A commissioning leader who puts himself in a patient’s shoes, how refreshing – but what next?
This week there has been one name on the lips of anyone who is anyone in the healthcare service; Simon Stevens. The new chief executive of NHS England’s first interview has set the service ablaze and given people pause for thought in more ways than one. But what do his words really mean when you break them down?
As chief executive of an organisation that specialises in using individual patient experiences to improve the quality of healthcare for all, for me, Simon Stevens’ revelation that he intends to “put himself in a patient’s shoes”, to understand their care needs and deliver the best quality care, is a breath of fresh air.
Any health or social services core purpose is to serve and care for patients or service users, so it stands to reason that delivering the best quality care experience to these patients should be at the heart of any service. Being organised around their needs is not just a priority but THE priority. Having commissioning leadership that supports this ideal will go one step closer to actually achieving this.
One comment that was reported to have sent shockwaves through the service was that parts of the NHS are riddled with “deep seated structural problems” and must be “completely reinvented.” In my eyes the only shock with this statement is that people are so shocked by it. To be successful any service needs to be built around the needs of the primary user, in retail that is the shopper, in healthcare it’s the patient. At this point the health service is not built around patients, it is built to achieve outcomes (often outputs in practice) against budgets.
It’s a flaw that can only be remedied by reprioritising and moving towards a systematic patient involvement cycle. This inevitably means involving patients in discussions about resources and treating them like adults.
Wherever possible every decision needs to come back to the patient and whether it benefits them -the only way to know this outside of a paternalistic model is to ask them. Asking these questions and converting the answers into healthcare improvements is at the heart of Picker. As an organisation we attempt to create the tools which enable us to ask these questions, no matter an individual’s care needs. We then measure people’s responses to work out exactly what factors are affecting their health or social care experience, to help map an improved path for future care.

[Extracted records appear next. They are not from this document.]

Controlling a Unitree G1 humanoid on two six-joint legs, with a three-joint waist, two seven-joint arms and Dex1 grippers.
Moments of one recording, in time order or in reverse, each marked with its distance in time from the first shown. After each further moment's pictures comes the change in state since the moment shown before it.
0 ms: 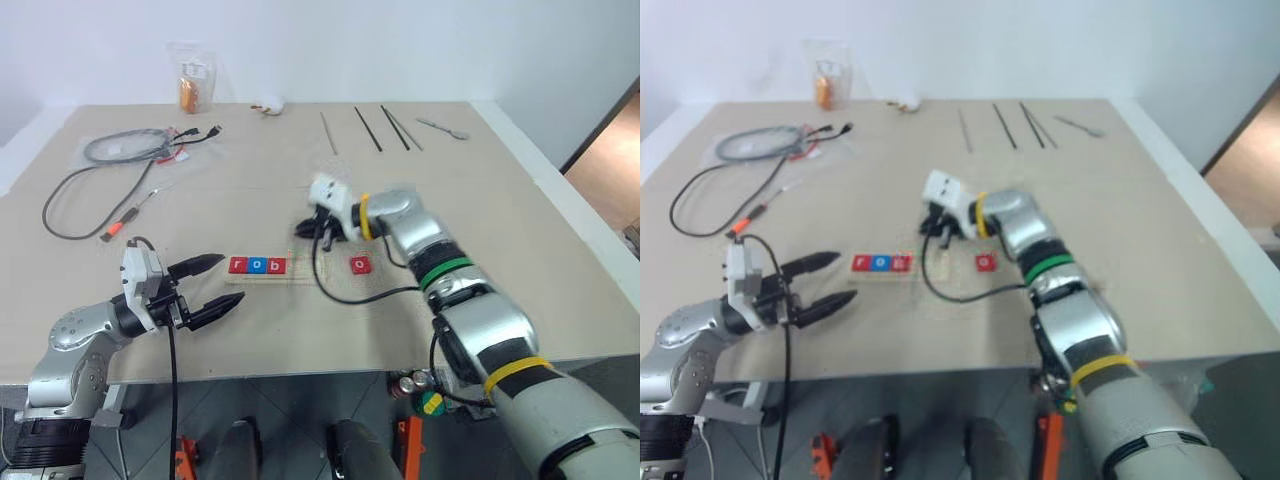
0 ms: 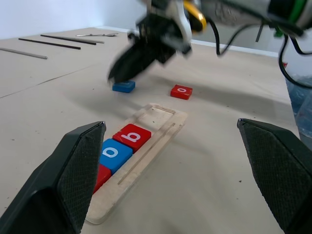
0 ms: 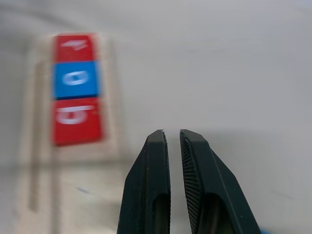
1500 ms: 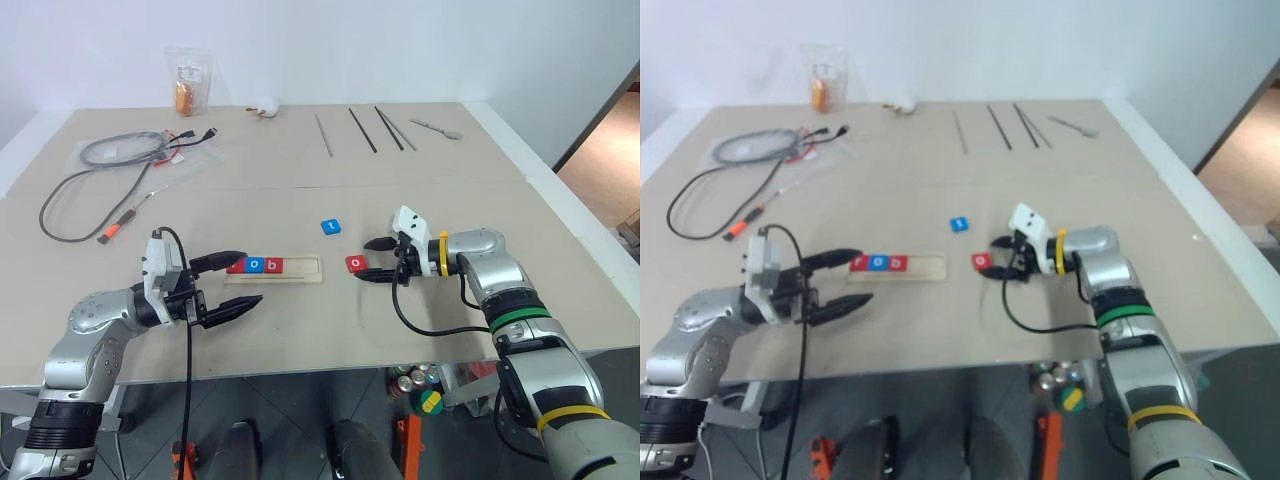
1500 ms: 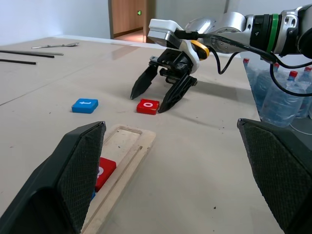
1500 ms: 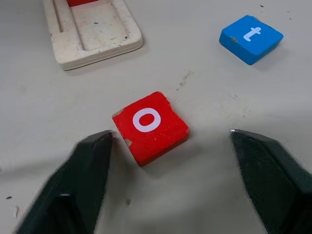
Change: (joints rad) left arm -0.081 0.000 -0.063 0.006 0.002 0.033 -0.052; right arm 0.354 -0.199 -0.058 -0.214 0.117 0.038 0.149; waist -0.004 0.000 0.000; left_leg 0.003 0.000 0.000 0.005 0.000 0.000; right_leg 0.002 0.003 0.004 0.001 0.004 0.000
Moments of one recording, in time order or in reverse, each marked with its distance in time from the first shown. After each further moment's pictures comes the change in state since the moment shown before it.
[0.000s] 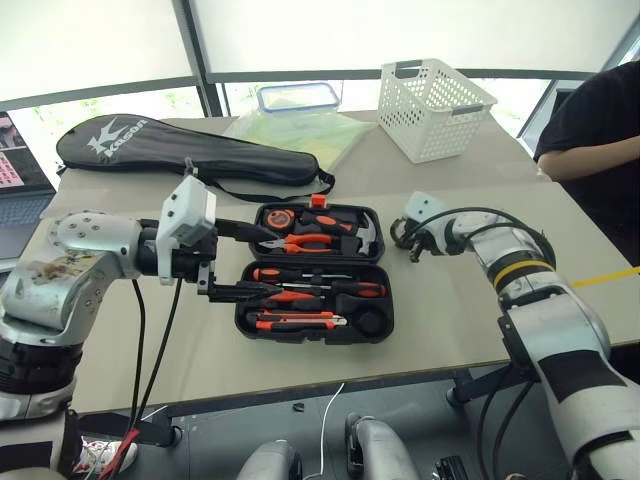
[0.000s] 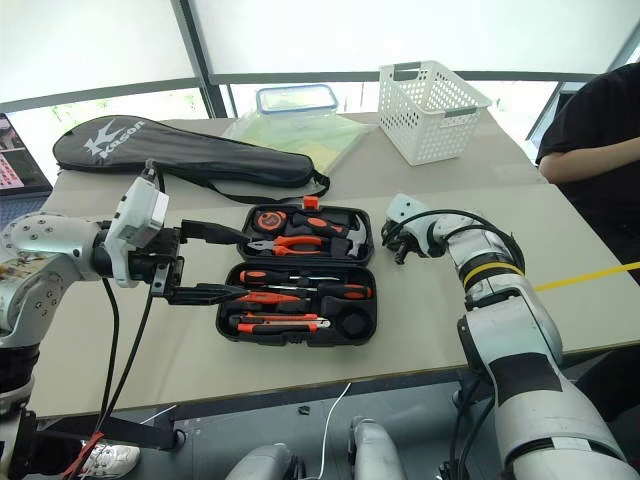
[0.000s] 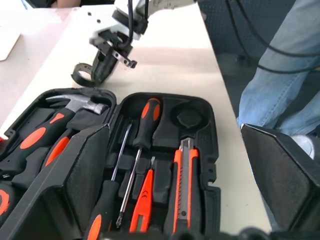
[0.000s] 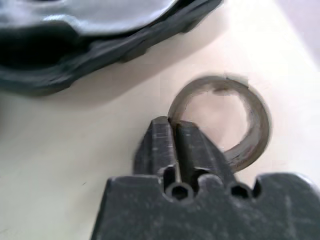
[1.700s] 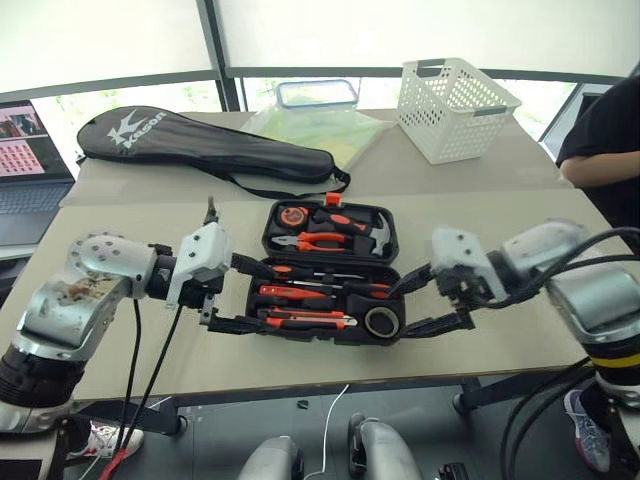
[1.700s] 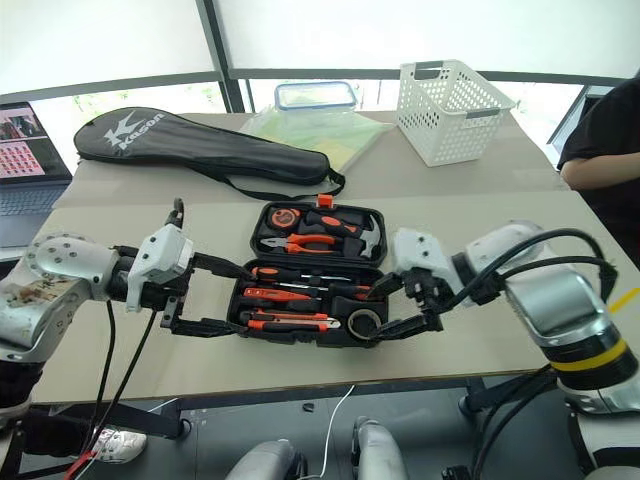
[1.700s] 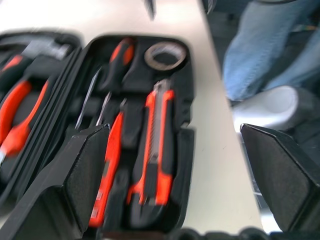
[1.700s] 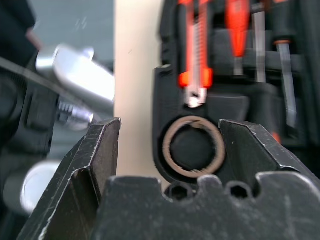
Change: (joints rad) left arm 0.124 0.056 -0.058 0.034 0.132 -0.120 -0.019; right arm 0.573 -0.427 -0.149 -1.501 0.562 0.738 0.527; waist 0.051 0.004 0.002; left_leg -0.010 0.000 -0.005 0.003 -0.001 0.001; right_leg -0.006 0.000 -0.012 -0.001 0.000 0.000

Speaking of the future, Simon Stevens makes it clear that localised, specialised centres are a big part of that, but in my opinion, before we get there, we need to ask ourselves; why do patients really want more local hospitals? Is it a clinical care issue or is it more? Do they prefer the relationships they have in smaller organisations? Are there public transport issues or are increased parking fees making life difficult? These are all questions that we would know the answers to if we actually asked them. They may seem obvious but they are key to planning.

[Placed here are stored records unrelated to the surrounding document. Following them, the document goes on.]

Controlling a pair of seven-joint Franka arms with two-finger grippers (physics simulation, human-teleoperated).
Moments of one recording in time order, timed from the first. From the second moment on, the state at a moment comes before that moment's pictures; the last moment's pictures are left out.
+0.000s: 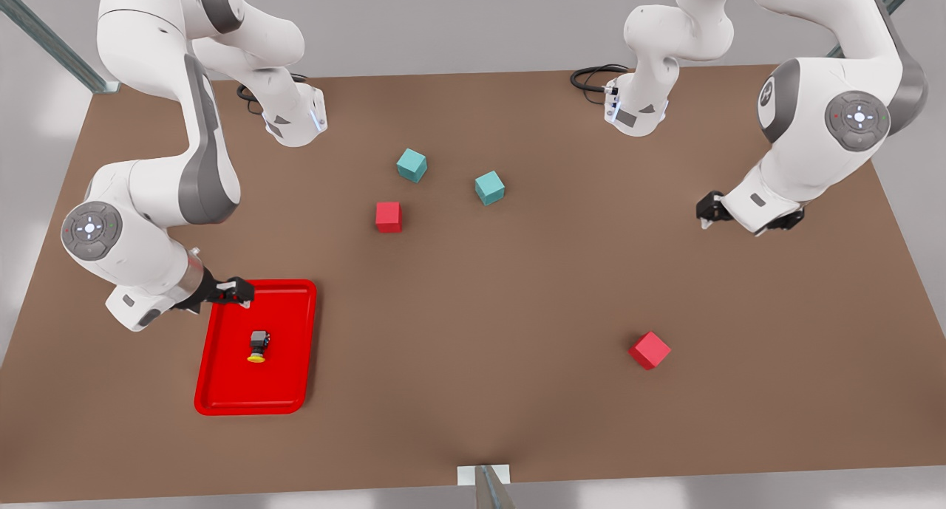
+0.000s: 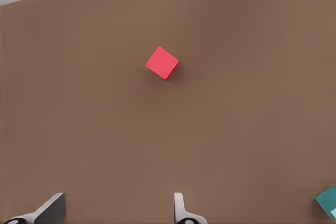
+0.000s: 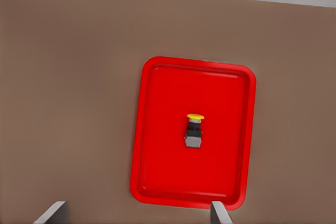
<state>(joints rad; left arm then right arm) -0.25 0.09 0.11 -1.54 0.06 1.59 0.08 0.07 0.34 0.04 -1.38 -0.03 1.74 0.03</state>
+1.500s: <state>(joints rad) -0.26 0.25 0.11 -1.54 0.06 1.67 0.08 -0.04 0.74 0.04 -1.66 -0.10 2.38 0.02</state>
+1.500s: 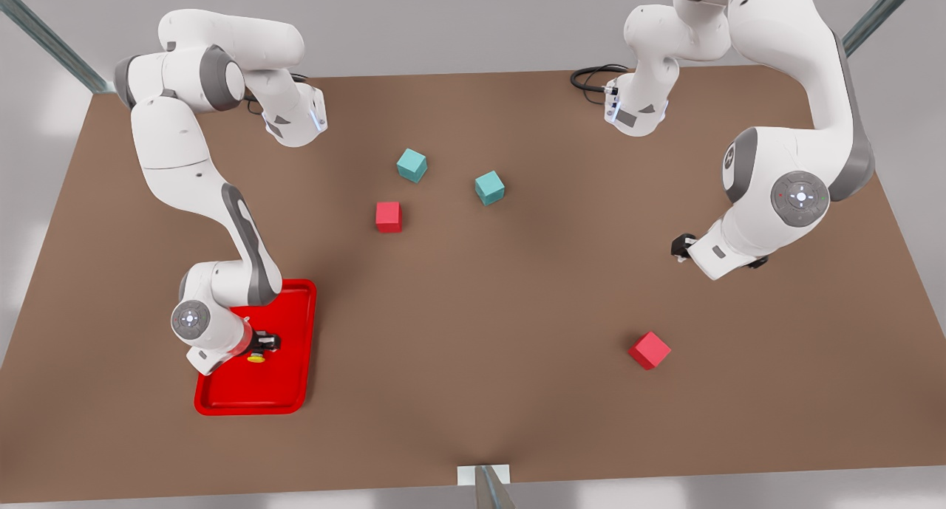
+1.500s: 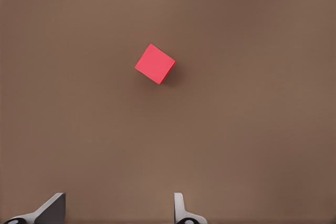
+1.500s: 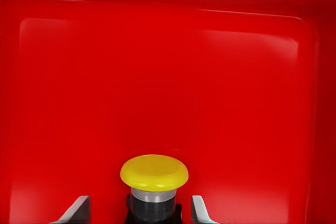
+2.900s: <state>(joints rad) -0.25 0.28 0.12 -1.54 0.06 1.71 0.08 0.60 0.73 0.15 -1.30 0.02 2.03 0.49</state>
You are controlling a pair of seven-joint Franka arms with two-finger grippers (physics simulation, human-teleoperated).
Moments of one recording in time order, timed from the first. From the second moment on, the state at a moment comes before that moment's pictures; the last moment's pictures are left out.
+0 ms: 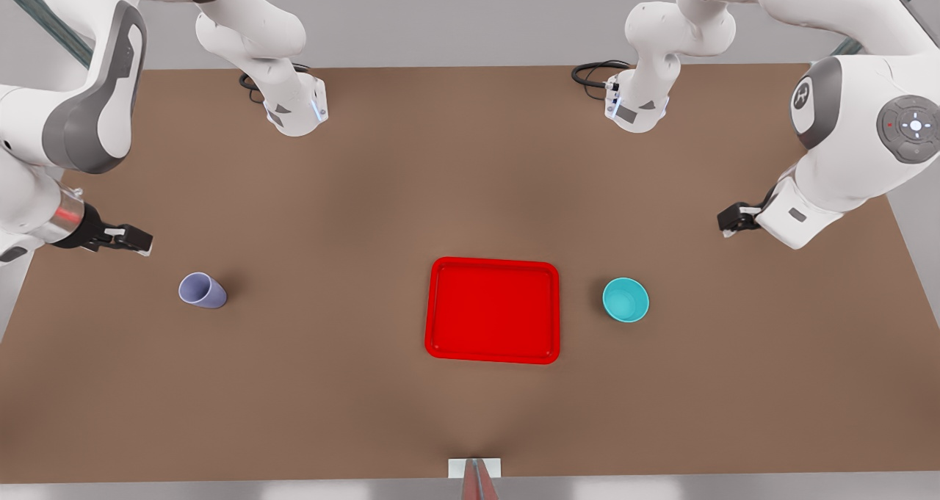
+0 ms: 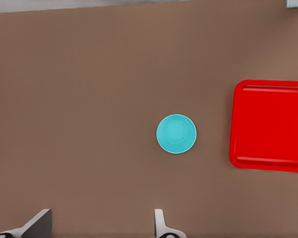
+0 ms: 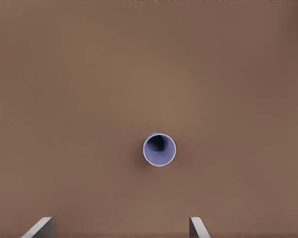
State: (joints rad) left arm -0.19 0.25 0.11 -1.23 0.04 1.41 -0.06; right arm -0.06 0.21 -0.05 -1.38 -0.05 1.55 -0.03
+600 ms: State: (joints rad) left arm -0.13 0.70 0.08 -1.44 -0.42 2.00 0.05; right arm -0.06 0.23 -0.05 -1.38 -0.05 1.55 -0.03
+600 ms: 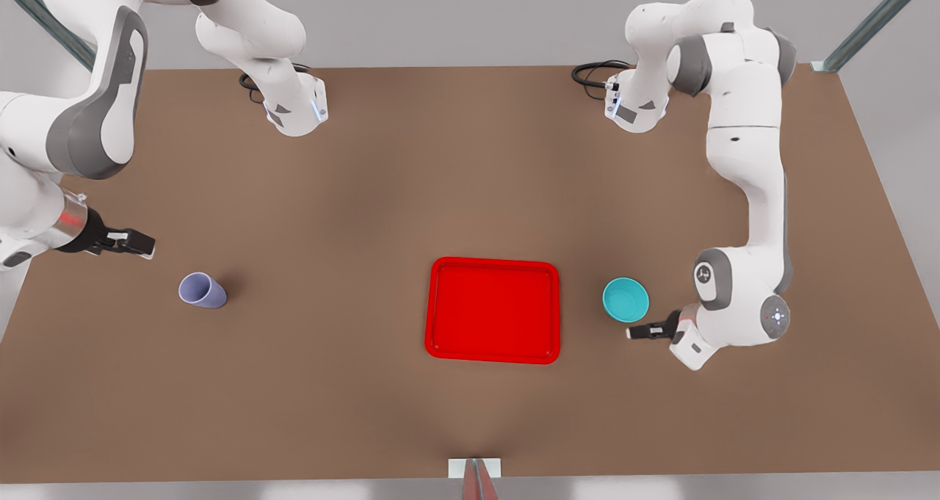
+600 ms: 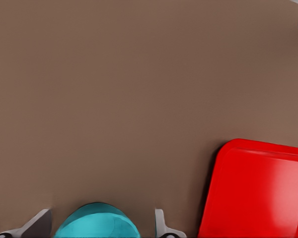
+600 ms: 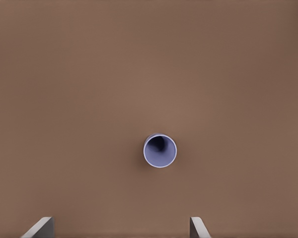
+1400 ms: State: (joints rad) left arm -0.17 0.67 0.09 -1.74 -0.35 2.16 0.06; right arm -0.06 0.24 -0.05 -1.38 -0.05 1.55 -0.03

Having visited hospitals as a patient and a professional researcher and policy maker, it’s not hard to see that the service’s need to make money out of parking fees, for example, has alienated both patients and staff. That brings me to staff, which is one area that are as yet undefined in Simon Stevens’ vision as presented so far. I’m sure they are a key factor in it, I just look forward to seeing the small print on this. From conducting both the National Inpatient Survey and the NHS England Staff Survey we know first-hand, that when it comes to patient engagement and overall experience, the staff are the key!
In the past, NHS England has taken a somewhat ambiguous approach to patient experience and although Simon Stevens’ comment that “wherever possible”, allowing patients’ freedom of choice is desirable, should be a comfort that things are changing, at this point I don’t think it is enough. I think it was intended to be very positive, but was perhaps not framed correctly. To get this right we need to first understand the difference between choices and rights. Freedom of choice is not just a patient’s right sometimes, it’s a human right all of the time. The issue being referred to here is presumably the one of resources and range of treatment choices, but there is a danger that when using blanket statements such as “wherever possible”, we obscure the patient’s fundamental right to decide in areas such as whether to participate, on what terms and with who.
As doctors you can advise a patient to take a treatment but you cannot make them do it, they always have the right to say no or to get a second opinion, should they want to. Think of it like this and it’s not just important to give patients choices “wherever possible”, it’s essential. There is plenty of evidence that patients who are not on board don’t comply – and these rates of non-compliance can be as high as 75% wasting massive amounts of resource. This doesn’t have to be scary or threatening as it has previously been perceived. Channelled in the right way patient choices can actually make our service even better. Once you see the choices that patients are making and why, you have some quality indicators of what to and not to do.
Remove the healthcare setting for a second and think of John Lewis for example, the UK’s shining customer service success – so successful in fact that the HSJ ran a seminar last week asking if their business model could even be applied to the NHS setting. They don’t refer to quality control “wherever possible”, they use it all the time. If we are going to build and sustain a successful, quality healthcare service, we have to consistently consider quality control and patient feedback, factor it into core policy measures and generally do whatever it takes to deliver the best care and patient experience.
I look forward to seeing Simon Stevens’ vision take shape and working together so that patients, alongside staff, take their place at the heart of creating an improved, sustainable healthcare service for all.